Work to be completed:
Where "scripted" appears in a line of the entries below, that line should be copied.

Extracted entries:
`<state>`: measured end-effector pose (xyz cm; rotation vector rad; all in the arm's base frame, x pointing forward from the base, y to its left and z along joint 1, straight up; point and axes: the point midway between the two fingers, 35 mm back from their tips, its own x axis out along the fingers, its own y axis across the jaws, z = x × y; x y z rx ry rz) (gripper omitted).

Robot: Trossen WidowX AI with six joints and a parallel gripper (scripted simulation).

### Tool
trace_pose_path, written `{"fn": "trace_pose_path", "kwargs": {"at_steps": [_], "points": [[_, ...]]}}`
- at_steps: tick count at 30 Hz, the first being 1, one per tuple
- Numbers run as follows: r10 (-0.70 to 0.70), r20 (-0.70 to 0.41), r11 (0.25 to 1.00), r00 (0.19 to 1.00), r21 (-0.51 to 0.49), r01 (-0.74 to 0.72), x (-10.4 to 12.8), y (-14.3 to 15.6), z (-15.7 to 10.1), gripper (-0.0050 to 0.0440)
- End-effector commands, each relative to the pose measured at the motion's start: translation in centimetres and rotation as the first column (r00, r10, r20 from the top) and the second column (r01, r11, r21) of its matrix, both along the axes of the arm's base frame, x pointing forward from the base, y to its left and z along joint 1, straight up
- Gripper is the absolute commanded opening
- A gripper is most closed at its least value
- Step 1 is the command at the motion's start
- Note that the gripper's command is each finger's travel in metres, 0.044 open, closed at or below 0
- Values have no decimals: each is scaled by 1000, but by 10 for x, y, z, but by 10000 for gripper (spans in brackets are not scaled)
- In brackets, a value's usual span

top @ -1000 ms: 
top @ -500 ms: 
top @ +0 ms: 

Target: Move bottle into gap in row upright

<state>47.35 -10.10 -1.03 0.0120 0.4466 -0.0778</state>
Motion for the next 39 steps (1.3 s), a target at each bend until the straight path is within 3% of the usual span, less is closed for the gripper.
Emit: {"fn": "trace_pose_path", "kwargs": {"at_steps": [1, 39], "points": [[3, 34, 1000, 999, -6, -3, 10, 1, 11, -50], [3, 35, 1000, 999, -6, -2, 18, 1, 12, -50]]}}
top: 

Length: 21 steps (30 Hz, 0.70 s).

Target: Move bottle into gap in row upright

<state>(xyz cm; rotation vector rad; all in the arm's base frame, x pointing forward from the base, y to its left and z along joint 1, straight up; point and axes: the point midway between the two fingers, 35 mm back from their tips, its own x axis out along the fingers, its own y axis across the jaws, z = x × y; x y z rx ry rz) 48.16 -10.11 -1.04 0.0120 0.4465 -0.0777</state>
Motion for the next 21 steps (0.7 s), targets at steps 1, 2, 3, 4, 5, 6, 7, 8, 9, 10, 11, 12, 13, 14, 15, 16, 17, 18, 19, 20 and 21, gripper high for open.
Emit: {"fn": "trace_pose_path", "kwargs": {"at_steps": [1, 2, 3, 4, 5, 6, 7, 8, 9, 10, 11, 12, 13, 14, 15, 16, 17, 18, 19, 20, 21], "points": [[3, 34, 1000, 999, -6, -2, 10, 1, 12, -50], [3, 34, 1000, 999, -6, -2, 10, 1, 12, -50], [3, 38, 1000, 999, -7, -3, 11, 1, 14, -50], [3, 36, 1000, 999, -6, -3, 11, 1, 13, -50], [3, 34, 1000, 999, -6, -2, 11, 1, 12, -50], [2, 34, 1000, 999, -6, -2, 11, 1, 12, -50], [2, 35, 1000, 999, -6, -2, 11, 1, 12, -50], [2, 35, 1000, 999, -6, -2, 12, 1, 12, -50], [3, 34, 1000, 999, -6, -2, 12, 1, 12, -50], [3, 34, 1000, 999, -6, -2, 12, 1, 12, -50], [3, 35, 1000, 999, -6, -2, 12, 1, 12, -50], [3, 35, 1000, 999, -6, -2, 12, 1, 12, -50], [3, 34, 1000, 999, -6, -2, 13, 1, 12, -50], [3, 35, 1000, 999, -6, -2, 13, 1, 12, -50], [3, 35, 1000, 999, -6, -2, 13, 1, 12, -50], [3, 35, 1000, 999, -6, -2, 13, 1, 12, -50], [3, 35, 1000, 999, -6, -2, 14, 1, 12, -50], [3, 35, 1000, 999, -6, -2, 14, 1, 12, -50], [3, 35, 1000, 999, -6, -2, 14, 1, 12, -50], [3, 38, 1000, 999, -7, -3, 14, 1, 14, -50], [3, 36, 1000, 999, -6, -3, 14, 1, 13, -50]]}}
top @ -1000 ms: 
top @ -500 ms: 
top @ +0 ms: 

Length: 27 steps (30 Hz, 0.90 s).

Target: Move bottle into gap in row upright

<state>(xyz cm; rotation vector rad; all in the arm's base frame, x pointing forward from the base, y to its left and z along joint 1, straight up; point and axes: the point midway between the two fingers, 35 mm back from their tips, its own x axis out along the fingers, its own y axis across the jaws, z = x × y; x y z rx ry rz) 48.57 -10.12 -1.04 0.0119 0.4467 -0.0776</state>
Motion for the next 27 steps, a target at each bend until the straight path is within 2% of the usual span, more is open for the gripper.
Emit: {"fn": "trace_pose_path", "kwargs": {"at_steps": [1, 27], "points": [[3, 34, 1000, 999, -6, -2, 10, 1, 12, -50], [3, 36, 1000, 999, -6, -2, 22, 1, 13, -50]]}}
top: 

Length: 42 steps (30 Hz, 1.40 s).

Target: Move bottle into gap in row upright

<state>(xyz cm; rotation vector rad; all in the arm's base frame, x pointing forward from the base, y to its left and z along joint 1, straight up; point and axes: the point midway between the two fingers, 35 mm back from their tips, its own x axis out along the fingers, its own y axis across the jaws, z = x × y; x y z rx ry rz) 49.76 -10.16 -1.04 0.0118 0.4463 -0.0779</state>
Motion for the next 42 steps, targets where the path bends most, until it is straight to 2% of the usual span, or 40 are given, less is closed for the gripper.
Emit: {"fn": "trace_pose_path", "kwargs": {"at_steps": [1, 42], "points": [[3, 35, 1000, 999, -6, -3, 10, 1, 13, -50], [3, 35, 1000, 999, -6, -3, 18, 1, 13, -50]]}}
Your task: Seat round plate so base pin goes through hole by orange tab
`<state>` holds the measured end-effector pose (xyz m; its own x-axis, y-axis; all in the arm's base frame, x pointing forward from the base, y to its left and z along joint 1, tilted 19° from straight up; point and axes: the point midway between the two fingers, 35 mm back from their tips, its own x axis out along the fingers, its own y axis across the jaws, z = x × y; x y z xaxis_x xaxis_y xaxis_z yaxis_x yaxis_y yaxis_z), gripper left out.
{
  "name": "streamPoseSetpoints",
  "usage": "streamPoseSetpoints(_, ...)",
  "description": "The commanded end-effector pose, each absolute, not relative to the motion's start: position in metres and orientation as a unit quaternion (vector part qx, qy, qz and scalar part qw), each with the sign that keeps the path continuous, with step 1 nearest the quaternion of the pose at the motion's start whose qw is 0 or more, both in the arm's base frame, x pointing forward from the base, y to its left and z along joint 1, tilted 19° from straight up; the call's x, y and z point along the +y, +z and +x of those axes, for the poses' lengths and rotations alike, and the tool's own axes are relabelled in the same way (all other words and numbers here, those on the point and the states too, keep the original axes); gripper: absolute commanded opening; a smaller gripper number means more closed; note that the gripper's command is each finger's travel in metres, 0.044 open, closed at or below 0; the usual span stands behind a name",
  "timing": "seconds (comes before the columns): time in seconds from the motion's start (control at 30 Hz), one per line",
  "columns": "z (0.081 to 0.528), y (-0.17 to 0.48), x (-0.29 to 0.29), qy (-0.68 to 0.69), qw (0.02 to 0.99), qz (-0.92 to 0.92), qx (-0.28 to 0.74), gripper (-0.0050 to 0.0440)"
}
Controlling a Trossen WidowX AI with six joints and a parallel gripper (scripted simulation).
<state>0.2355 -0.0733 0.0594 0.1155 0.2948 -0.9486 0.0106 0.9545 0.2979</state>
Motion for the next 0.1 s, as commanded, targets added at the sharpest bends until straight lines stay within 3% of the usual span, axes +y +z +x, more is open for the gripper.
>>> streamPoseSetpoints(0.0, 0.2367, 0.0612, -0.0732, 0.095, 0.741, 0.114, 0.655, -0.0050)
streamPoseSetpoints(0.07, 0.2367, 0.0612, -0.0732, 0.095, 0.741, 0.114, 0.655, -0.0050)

Problem solution:
Robot: Trossen WidowX AI with six joints and a parallel gripper (scripted simulation).
Controlling a Trossen WidowX AI with six joints and a parallel gripper (scripted simulation).

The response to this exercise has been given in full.